(What this task involves):
Set every line of the listing down again, keeping it identical.

(Records provided):
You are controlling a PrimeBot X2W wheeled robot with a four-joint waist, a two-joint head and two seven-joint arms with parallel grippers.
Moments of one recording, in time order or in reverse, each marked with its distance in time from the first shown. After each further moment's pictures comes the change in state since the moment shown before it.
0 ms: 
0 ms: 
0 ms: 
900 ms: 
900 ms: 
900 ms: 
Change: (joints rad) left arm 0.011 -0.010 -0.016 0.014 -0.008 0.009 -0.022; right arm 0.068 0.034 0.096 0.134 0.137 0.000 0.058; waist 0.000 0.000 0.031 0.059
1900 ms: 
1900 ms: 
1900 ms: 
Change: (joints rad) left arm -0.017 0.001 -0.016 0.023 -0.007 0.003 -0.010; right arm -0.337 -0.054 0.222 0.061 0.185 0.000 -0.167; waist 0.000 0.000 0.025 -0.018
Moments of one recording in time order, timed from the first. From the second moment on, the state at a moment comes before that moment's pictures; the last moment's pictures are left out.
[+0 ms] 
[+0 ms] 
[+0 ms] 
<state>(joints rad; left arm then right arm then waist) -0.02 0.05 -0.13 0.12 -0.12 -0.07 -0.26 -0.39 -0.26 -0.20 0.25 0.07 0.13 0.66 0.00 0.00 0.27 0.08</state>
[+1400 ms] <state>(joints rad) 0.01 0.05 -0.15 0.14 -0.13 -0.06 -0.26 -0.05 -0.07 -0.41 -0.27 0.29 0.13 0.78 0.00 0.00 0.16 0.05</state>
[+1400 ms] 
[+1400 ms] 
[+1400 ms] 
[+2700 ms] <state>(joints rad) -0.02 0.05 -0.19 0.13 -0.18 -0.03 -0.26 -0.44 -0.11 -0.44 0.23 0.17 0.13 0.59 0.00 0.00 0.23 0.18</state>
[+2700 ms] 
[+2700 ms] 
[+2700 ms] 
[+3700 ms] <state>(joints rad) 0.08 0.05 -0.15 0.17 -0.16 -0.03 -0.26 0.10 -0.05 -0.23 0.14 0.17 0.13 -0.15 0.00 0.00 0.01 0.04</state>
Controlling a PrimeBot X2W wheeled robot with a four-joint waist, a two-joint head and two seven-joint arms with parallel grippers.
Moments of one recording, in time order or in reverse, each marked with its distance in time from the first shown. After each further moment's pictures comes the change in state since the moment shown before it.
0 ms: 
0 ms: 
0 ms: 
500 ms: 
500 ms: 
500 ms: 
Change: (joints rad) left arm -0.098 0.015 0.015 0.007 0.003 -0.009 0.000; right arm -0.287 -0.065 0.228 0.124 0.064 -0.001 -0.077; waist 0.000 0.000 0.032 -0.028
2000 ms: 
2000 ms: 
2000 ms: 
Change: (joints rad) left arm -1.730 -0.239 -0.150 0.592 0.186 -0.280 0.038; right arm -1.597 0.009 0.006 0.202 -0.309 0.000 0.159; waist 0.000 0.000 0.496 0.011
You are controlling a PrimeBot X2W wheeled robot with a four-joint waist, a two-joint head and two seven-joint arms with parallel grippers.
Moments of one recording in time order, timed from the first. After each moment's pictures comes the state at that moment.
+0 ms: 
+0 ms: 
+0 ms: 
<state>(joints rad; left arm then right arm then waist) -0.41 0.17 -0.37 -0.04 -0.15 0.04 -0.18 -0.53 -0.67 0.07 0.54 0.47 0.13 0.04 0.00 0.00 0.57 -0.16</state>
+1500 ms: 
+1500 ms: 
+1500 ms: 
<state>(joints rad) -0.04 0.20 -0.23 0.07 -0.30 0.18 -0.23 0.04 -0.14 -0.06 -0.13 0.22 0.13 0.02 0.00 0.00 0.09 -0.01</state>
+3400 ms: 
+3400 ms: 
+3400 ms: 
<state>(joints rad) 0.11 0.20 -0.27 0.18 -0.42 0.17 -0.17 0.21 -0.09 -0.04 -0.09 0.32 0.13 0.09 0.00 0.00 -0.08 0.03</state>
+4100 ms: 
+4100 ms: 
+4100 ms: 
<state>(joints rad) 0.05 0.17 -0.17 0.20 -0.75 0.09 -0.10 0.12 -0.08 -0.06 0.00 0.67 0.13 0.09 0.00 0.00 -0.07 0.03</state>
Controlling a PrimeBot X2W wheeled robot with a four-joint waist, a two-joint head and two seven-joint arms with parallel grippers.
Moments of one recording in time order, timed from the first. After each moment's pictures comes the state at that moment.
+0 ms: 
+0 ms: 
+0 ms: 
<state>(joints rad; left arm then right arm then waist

(Result):
You are controlling a PrimeBot X2W wheeled robot with a four-joint waist, a two-joint head and two seven-joint arms with parallel grippers.
Moments of one recording, in time order or in reverse, each marked with its distance in time from the first shown. After each further moment's pictures comes the change in state since the moment shown before it.
0 ms: 
0 ms: 
0 ms: 
900 ms: 
900 ms: 
900 ms: 
Change: (joints rad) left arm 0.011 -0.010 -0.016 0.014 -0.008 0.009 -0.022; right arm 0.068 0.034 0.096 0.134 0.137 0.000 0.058; waist 0.000 0.000 0.031 0.059
1900 ms: 
1900 ms: 
1900 ms: 
Change: (joints rad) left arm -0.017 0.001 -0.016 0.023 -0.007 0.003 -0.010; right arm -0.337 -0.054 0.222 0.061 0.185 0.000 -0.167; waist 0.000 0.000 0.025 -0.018
Moments of one recording in time order, timed from the first. From the second moment on, the state at a moment comes before that moment's pictures; the last moment's pictures are left out.
[+0 ms] 
[+0 ms] 
[+0 ms] 
<state>(joints rad; left arm then right arm then waist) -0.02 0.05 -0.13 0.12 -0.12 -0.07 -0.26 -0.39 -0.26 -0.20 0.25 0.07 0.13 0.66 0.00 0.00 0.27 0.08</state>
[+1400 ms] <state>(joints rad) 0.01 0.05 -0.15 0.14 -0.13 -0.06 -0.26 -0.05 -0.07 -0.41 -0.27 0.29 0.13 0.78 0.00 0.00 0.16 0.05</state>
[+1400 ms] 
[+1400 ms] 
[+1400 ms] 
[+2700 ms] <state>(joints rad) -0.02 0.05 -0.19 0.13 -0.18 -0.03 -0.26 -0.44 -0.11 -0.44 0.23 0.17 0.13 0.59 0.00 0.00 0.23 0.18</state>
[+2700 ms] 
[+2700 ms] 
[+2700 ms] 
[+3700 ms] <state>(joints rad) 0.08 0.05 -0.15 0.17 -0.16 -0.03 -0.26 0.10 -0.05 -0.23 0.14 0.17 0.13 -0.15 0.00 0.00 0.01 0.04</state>
Controlling a PrimeBot X2W wheeled robot with a four-joint waist, a two-joint head and two seven-joint arms with parallel grippers.
Moments of one recording, in time order or in reverse, each marked with its distance in time from the first shown. After each further moment's pictures comes the change in state since the moment shown before it.
0 ms: 
0 ms: 
0 ms: 
500 ms: 
500 ms: 
500 ms: 
Change: (joints rad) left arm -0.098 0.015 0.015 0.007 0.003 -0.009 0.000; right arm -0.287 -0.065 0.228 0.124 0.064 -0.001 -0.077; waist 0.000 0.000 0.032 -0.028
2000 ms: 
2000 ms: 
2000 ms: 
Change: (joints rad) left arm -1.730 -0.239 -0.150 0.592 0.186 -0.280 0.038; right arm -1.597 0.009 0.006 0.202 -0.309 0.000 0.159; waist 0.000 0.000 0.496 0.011
You are controlling a PrimeBot X2W wheeled robot with a four-joint waist, a two-joint head and two seven-joint arms with parallel grippers.
Moments of one recording in time order, timed from the first. After each moment's pictures comes the state at that moment.
+0 ms: 
+0 ms: 
+0 ms: 
<state>(joints rad; left arm then right arm then waist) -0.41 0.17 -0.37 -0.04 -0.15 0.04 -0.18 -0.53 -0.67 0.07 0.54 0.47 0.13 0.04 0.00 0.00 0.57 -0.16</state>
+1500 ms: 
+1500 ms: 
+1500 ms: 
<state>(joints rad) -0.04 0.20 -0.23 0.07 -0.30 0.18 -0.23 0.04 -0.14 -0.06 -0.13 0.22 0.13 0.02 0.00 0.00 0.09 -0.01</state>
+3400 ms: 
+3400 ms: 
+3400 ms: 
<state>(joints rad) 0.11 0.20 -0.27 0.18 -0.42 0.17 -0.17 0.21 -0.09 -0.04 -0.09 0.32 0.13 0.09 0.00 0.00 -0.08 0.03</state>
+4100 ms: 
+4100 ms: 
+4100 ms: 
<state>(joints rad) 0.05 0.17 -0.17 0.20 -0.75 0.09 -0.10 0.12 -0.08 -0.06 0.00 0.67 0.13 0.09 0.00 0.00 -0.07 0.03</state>
Controlling a PrimeBot X2W wheeled robot with a four-joint waist, a two-joint head and two seven-joint arms with parallel grippers.
Moments of one recording in time order, timed from the first. After each moment's pictures comes the state at that moment.
+0 ms: 
+0 ms: 
+0 ms: 
<state>(joints rad; left arm then right arm then waist

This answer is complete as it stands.